= Wiener Taschenoper =

Wiener Taschenoper (Vienna pocket opera) is an Austrian opera company based in Vienna. Insight Guides cite them and the Neue Oper Wien as "two of the independent groups which perform exclusively 20th and 21st-century opera".

== Productions ==

Choreographer Saskia Hölbling staged in 2002 Combattimento di Tancredi e Clorinda by Claudio Monteverdi combined with A-Ronne by Luciano Berio. In 2004 she developed a choreography with four dancers for Labyrinth in collaboration with the composer Wolfgang Mitterer and the video artist Alexej Paryla, It was performed at the Semper Depot of Vienna by DANS.KIAS, with Katia Plaschka, soprano.

In 2008, the second act of Karlheinz Stockhausen's Donnerstag aus Licht, titled Michaels Reise um die Erde (Michael's Journey Around the Earth) was staged, in collaboration with the Wiener Festwochen, by Carlus Padrissa of La Fura dels Baus, with stage direction by Roland Olbeter. It was performed by Marco Blaauw (trumpet), Nicola Jürgensen (basset horn), and musikFabrik, directed by Peter Rundel. The production was also shown in Cologne, Venice, Warsaw, Dresden and Paris.

In 2009, Hölbling produced three works by Berio: Naturale, Visage and Sequenza V.

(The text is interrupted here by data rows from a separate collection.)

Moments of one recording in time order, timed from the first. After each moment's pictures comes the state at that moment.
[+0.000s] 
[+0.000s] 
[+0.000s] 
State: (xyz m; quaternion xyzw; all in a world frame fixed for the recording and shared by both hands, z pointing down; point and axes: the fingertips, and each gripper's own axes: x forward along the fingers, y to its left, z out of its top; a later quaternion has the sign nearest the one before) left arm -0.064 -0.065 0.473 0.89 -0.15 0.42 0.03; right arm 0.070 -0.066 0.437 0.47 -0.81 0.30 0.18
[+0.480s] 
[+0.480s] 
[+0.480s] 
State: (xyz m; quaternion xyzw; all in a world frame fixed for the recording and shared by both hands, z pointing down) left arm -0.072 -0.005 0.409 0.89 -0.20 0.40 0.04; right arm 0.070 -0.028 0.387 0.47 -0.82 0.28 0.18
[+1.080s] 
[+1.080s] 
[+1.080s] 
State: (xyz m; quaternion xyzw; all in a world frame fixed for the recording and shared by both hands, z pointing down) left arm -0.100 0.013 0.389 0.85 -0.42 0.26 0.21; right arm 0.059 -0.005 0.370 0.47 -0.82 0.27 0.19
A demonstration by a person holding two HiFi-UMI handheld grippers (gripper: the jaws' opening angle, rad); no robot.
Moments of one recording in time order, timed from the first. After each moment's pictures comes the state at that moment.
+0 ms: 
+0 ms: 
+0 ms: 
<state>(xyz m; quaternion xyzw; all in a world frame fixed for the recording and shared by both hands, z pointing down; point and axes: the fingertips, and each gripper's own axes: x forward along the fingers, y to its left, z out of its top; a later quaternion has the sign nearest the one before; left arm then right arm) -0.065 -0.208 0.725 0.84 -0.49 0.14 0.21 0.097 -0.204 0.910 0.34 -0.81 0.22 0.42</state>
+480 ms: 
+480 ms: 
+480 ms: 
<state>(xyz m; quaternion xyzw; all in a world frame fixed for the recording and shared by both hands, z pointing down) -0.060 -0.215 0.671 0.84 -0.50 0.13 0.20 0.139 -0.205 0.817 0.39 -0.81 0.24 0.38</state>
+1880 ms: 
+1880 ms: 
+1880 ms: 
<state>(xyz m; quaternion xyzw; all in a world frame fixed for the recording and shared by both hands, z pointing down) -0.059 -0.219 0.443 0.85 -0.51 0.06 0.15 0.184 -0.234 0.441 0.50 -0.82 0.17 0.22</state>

=== Operas for children ===

Since 2006 the Wiener Taschenoper has produced contemporary operas for children. A series of operas based on fairy tales of the Brothers Grimm have included Wolfgang Mitterer's Das Tapfere Schneiderlein, Ali N. Askin's Eisenhans, and in 2010 Die Gänsemagd by Iris ter Schiphorst.

In 2008 John Cage's A House Full of Music was staged, accompanied by detailed background information and material for teachers. Walther Soyka's Das kleine Gespenst after Otfried Preußler's book was performed in 2010 in collaboration with the Graz Opera.